Exercise: All lines of the data shown below should be output exactly as they stand.

Data shown:
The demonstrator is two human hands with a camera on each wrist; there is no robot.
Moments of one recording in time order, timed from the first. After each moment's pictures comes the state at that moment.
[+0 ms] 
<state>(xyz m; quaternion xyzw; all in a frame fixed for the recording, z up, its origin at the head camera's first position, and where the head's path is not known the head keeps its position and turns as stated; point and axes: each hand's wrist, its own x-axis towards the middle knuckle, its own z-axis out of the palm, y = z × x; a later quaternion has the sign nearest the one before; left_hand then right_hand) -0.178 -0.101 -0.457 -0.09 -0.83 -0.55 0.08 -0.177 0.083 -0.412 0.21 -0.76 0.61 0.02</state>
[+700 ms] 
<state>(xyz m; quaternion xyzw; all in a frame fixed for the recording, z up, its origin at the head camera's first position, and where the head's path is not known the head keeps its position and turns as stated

Answer section:
The demonstrator is two human hands with a camera on each wrist; there is no robot.
Moments of one recording in time order, timed from the first. After each moment's pictures comes the state at that moment.
[+0 ms] 
<state>(xyz m; quaternion xyzw; all in a frame fixed for the recording, z up, its origin at the head camera's first position, and where the head's path is not known the head keeps its position and turns as stated; point and axes: each hand's wrist, its own x-axis towards the middle knuckle, its own z-axis out of the palm, y = z × x; a later quaternion has the sign nearest the one before; left_hand then right_hand) -0.178 -0.101 -0.457 -0.09 -0.83 -0.55 0.08 -0.177 0.083 -0.412 0.21 -0.76 0.61 0.02</state>
[+700 ms] 
<state>(xyz m; quaternion xyzw; all in a frame fixed for the recording, z up, its origin at the head camera's first position, and where the head's path is not known the head keeps its position and turns as stated

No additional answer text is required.